Future of New Jersey Jobs with Pharmaceutical Company Unsure

Yet another pharmaceutical company has recently announced that it will be leaving the Garden state. Roche has decided to relocate to the Bay Area in California and will be closing it’s facility located in Nutley. The company did not say how many New Jersey jobs will be lost when it leaves, but currently employees 374 people in the area.

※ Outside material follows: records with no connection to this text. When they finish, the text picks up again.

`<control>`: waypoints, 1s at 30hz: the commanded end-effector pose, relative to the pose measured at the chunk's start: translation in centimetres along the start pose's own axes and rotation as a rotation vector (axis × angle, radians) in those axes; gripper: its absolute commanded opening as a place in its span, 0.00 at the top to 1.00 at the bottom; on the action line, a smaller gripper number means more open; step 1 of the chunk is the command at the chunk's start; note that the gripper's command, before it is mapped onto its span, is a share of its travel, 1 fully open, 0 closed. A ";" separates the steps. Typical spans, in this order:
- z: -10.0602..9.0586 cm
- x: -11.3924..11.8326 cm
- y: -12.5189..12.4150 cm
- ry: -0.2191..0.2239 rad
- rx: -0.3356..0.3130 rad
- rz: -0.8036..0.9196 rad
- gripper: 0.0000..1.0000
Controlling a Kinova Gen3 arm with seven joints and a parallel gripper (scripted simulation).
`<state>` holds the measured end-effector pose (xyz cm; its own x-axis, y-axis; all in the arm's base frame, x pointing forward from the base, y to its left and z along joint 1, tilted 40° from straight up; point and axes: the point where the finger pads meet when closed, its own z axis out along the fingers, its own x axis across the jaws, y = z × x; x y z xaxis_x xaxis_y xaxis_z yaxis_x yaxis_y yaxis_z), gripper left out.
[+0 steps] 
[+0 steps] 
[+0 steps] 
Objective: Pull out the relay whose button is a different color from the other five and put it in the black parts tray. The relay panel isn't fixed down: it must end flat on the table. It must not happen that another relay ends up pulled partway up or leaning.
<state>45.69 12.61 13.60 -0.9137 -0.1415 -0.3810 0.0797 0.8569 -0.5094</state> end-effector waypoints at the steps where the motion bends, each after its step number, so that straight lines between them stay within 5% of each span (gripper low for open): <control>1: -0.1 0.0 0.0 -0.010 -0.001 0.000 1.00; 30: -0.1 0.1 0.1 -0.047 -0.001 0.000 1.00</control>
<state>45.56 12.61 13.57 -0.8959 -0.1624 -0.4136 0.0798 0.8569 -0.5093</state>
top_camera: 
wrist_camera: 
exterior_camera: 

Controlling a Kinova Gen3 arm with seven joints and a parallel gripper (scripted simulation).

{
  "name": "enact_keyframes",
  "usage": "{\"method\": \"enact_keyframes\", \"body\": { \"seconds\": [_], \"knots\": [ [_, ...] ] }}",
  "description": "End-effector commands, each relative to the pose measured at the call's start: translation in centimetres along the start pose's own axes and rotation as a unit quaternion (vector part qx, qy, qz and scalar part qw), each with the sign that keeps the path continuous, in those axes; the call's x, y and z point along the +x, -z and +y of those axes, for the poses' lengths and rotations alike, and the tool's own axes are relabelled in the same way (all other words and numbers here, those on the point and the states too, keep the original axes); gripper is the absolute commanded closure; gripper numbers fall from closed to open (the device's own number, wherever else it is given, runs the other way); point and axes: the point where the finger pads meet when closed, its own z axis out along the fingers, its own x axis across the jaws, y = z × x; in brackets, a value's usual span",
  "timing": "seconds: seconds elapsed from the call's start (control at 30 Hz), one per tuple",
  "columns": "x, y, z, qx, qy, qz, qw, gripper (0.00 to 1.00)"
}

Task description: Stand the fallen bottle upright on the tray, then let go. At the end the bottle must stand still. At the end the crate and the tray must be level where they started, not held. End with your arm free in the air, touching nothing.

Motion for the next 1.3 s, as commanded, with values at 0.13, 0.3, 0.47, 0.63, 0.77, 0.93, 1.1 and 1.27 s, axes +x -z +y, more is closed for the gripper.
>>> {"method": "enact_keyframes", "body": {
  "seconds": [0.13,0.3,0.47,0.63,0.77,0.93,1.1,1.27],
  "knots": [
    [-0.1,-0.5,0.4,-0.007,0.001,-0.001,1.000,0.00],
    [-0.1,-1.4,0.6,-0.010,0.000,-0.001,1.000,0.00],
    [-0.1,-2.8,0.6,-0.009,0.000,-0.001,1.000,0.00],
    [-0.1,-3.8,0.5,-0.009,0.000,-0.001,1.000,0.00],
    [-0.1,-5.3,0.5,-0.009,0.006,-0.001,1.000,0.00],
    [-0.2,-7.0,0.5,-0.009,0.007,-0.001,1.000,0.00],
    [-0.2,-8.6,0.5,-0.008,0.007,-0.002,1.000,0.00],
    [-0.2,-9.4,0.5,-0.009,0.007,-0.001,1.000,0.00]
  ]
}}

“It is a reminder that the competition most important to New Jersey is not that with New York and Pennsylvania, but that this is a global competition for pharmaceutical jobs and investments,” said Daniel Levine, who is the former assistant state treasure in the Jim McGreevey and Richard Codey gubernatorial administrations.

Levine believes that New Jersey’s greatest competition for high-end pharmaceutical jobs in the U.S. is coming from California, Massachusetts and Maryland. “None of these states are low-cost places to operate, so the types of roles they tend to attract are in high-end R&D, executive management and other high-paying professional positions,” he explained. Levine is currently an executive at ADP, Inc, a Roseland business services company.

To make matters worse, there has been a growing percentage of clinical trials and pharmaceutical contract research and manufacturing operations outsourced to various overseas locations. In addition to this, half of the top 10 pharmaceutical companies in the U.S. are subsidiaries of European owned companies. Novartis, GlaxoSmithKline, Roche, sanofi-aventis and AstraZeneca are all in this group.

Roche’s decision its headquarters to San Francisco was announced at the same time as the company’s plans to purchase the remainder of Genentech Inc. James Hughes, who is the dean of Rutgers University’s Edward Bloustein School of Planning and Public Policy in New Brunswick, says that Roche already owns 56 percent of Genentech and are planning to take it over because they view its research as the future of the company. Despite the move, Roche plans to continue to grow its research and development operations in New Jersey.

Gov. Jon S. Corzine reacted positively to this news, saying that in exchange for losing administrative jobs to California, New Jersey will receive more research and development positions. “It is clearly a recognition of New Jersey’s status as the medicine chest to the nation and the top-notch work force that is available in the state.”

Senator Joseph Kyrillos was less than happy about Roche’s decision. He has called upon the governor to schedule a special session this summer devoted to considering a package of economic and stimulus bills. In a recent statement Kyrillos said that New Jersey “must have a world-class economic development strategy, or risk losing high-pay businesses such as Roche.”

During the first half of this year, New Jersey pharmaceutical companies have done away with 1,375 jobs, according to notices filed with the state’s Department of Labor and Workforce Development. According to Hughes, the state’s share of the industry has dropped from 20.2 percent in 1990 to 13.7 percent last year.